Activity ▸
Down to the last line, restate the listing below exactly.
---------------
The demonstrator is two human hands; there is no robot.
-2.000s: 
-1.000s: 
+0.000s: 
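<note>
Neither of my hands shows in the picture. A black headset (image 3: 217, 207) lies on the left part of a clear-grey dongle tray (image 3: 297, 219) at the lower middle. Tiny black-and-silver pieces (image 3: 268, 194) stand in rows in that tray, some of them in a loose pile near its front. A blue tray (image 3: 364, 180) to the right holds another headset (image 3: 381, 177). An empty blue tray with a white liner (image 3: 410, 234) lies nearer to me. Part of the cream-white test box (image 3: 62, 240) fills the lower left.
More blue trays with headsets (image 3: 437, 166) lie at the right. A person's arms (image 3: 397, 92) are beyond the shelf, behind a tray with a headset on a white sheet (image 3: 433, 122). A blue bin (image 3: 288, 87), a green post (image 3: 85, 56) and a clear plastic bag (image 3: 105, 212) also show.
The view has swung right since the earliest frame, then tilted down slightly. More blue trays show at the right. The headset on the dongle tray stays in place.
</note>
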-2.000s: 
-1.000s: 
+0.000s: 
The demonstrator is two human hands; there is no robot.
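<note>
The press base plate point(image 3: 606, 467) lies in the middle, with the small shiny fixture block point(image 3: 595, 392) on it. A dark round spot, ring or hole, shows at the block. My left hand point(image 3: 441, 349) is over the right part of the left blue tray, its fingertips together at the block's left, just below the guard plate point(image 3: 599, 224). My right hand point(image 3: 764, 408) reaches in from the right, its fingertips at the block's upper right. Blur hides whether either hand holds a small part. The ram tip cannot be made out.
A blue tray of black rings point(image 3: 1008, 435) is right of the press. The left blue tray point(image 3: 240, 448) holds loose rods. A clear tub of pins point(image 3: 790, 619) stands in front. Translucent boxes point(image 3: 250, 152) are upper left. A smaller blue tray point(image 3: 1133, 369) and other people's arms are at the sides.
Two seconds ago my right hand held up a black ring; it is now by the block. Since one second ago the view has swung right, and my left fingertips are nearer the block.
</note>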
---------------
Exercise response ▸
The demonstrator is two human hands; there is no robot.
-2.000s: 
-1.000s: 
+0.000s: 
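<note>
Neither of my hands shows in the picture. A black headset (image 3: 217, 207) lies on the left part of a clear-grey dongle tray (image 3: 297, 219) at the lower middle. Tiny black-and-silver pieces (image 3: 268, 194) stand in rows in that tray, some of them in a loose pile near its front. A blue tray (image 3: 364, 180) to the right holds another headset (image 3: 381, 177). An empty blue tray with a white liner (image 3: 410, 234) lies nearer to me. Part of the cream-white test box (image 3: 62, 240) fills the lower left.
More blue trays with headsets (image 3: 437, 166) lie at the right. A person's arms (image 3: 397, 92) are beyond the shelf, behind a tray with a headset on a white sheet (image 3: 433, 122). A blue bin (image 3: 288, 87), a green post (image 3: 85, 56) and a clear plastic bag (image 3: 105, 212) also show.
The view has swung right since the earliest frame, then tilted down slightly. More blue trays show at the right. The headset on the dongle tray stays in place.
</note>
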-2.000s: 
-1.000s: 
+0.000s: 
The demonstrator is two human hands; there is no robot.
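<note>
The press base plate point(image 3: 606, 467) lies in the middle, with the small shiny fixture block point(image 3: 595, 392) on it. A dark round spot, ring or hole, shows at the block. My left hand point(image 3: 441, 349) is over the right part of the left blue tray, its fingertips together at the block's left, just below the guard plate point(image 3: 599, 224). My right hand point(image 3: 764, 408) reaches in from the right, its fingertips at the block's upper right. Blur hides whether either hand holds a small part. The ram tip cannot be made out.
A blue tray of black rings point(image 3: 1008, 435) is right of the press. The left blue tray point(image 3: 240, 448) holds loose rods. A clear tub of pins point(image 3: 790, 619) stands in front. Translucent boxes point(image 3: 250, 152) are upper left. A smaller blue tray point(image 3: 1133, 369) and other people's arms are at the sides.
Two seconds ago my right hand held up a black ring; it is now by the block. Since one second ago the view has swung right, and my left fingertips are nearer the block.
</note>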

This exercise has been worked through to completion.